YOUR ASSIGNMENT: Copy out every line of the data where the word "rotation" is found.

[Data items]
····················

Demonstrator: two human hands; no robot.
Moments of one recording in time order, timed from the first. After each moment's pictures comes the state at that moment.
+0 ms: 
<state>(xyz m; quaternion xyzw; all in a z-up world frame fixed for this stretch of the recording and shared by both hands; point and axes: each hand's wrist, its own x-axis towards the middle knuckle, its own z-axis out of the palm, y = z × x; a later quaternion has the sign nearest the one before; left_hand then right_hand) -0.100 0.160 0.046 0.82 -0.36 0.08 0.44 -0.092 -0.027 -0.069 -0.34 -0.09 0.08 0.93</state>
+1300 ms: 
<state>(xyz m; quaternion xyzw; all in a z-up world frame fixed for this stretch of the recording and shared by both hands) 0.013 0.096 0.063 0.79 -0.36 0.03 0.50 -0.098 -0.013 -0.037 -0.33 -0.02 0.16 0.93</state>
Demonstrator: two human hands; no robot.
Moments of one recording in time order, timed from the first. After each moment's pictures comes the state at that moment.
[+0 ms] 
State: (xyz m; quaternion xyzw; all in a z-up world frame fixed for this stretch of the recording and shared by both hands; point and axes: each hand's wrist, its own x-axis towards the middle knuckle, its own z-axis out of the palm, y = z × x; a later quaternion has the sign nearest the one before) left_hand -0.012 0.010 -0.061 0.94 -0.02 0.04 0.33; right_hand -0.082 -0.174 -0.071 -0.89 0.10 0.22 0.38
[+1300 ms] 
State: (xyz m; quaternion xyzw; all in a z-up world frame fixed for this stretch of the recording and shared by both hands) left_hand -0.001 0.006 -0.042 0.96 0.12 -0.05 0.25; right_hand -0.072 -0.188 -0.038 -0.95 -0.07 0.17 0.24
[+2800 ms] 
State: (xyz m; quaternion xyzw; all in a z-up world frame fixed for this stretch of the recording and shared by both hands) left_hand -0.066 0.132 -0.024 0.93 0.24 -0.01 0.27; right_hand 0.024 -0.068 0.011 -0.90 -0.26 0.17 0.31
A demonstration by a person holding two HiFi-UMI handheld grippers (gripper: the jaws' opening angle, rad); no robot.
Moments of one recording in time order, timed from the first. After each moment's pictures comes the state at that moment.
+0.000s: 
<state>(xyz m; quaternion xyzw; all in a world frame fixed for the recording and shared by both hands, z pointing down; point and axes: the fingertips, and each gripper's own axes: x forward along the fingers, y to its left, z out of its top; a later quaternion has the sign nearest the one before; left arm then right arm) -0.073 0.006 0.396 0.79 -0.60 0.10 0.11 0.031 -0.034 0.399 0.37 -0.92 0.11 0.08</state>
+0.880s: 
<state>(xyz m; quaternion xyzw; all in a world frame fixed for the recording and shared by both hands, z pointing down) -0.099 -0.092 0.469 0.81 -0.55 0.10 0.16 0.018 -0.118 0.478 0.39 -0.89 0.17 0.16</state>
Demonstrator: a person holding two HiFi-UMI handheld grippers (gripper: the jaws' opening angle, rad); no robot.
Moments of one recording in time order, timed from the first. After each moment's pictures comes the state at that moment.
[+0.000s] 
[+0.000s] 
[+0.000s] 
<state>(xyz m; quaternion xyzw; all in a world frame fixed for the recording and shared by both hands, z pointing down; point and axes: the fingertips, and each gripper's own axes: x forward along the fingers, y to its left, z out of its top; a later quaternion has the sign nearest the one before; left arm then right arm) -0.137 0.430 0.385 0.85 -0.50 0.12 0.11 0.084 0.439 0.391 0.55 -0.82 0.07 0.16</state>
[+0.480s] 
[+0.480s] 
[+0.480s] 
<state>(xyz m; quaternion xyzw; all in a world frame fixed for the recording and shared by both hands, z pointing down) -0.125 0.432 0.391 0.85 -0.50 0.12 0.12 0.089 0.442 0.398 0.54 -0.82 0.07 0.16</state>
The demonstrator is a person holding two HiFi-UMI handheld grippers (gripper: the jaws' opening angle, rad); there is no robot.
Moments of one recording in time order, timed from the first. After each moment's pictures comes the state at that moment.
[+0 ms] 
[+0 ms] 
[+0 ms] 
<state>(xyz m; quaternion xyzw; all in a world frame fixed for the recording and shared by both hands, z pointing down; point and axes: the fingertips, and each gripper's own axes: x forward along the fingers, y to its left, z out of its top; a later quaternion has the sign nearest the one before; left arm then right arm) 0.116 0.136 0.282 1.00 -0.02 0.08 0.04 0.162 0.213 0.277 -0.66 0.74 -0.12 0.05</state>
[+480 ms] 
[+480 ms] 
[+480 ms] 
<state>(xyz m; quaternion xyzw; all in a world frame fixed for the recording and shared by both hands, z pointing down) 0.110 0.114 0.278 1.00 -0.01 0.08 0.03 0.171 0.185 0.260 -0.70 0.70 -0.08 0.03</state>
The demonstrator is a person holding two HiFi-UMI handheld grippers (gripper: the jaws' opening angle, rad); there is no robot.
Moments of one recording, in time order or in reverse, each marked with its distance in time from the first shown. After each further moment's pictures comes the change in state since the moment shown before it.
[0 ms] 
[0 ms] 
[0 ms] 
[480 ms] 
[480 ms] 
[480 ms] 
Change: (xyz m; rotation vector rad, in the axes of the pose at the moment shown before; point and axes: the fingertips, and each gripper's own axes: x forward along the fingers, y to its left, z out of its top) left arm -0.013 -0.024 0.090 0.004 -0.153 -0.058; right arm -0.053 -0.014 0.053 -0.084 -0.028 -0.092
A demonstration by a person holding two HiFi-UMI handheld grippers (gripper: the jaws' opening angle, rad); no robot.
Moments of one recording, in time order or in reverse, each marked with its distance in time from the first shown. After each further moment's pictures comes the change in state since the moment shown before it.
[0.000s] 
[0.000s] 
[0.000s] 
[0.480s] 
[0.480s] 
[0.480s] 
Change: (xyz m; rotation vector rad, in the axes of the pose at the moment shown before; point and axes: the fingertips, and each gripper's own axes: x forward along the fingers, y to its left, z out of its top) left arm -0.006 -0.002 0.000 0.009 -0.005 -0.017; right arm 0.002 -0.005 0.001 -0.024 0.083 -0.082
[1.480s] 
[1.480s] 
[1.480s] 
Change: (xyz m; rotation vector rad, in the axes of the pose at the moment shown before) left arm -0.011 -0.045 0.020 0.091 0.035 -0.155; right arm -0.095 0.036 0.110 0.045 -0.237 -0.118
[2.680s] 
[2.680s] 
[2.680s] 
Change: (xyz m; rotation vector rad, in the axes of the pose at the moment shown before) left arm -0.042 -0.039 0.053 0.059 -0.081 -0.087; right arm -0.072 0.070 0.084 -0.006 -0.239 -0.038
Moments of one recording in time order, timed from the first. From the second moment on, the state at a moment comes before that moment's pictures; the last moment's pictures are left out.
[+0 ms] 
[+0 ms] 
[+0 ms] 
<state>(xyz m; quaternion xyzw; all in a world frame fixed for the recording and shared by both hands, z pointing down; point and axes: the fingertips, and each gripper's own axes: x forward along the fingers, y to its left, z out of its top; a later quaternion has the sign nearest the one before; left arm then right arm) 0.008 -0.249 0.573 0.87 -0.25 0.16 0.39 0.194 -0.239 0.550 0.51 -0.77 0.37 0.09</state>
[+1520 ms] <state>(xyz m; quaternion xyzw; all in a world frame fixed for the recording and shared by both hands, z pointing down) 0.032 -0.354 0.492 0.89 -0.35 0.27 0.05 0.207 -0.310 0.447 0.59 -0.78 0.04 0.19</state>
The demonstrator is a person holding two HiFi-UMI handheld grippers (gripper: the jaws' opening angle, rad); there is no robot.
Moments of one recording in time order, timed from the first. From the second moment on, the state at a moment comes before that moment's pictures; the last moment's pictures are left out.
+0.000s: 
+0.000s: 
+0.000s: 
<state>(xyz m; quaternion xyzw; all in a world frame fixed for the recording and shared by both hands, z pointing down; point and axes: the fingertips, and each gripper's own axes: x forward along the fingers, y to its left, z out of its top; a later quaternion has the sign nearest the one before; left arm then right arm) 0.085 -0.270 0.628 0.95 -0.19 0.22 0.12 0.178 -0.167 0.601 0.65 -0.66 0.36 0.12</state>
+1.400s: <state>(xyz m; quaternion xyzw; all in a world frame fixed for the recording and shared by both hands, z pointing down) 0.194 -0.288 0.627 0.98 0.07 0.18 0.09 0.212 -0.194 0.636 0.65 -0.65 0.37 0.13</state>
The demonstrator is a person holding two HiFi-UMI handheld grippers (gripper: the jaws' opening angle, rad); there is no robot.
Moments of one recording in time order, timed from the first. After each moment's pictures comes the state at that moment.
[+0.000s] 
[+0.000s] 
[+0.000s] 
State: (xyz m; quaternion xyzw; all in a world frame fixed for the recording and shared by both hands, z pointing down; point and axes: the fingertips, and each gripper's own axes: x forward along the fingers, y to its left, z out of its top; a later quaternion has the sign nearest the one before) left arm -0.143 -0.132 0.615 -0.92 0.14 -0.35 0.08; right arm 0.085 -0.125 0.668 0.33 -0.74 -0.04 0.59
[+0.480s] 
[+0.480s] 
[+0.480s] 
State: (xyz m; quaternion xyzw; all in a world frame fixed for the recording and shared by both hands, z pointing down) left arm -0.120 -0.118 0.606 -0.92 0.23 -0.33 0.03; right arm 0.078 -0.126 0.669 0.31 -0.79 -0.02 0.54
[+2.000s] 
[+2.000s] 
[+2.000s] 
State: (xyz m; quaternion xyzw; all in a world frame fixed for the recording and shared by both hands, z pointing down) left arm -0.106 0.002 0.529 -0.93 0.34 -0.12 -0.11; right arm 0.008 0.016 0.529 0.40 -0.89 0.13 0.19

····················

ANSWER TO THIS PROBLEM:
Change: (xyz m; rotation vector rad, in the axes of the pose at the moment shown before; point and axes: the fingertips, and each gripper's own axes: x forward along the fingers, y to its left, z out of its top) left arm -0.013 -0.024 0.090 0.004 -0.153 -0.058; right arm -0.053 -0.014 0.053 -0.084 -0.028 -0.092
Change: (xyz m; rotation vector rad, in the axes of the pose at the moment shown before; point and axes: the fingertips, and each gripper's own axes: x forward along the fingers, y to its left, z out of its top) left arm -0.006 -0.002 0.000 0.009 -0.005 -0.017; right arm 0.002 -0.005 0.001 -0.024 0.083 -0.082
Change: (xyz m; rotation vector rad, in the axes of the pose at the moment shown before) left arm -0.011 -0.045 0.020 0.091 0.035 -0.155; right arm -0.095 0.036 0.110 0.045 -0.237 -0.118
Change: (xyz m; rotation vector rad, in the axes of the pose at the moment shown before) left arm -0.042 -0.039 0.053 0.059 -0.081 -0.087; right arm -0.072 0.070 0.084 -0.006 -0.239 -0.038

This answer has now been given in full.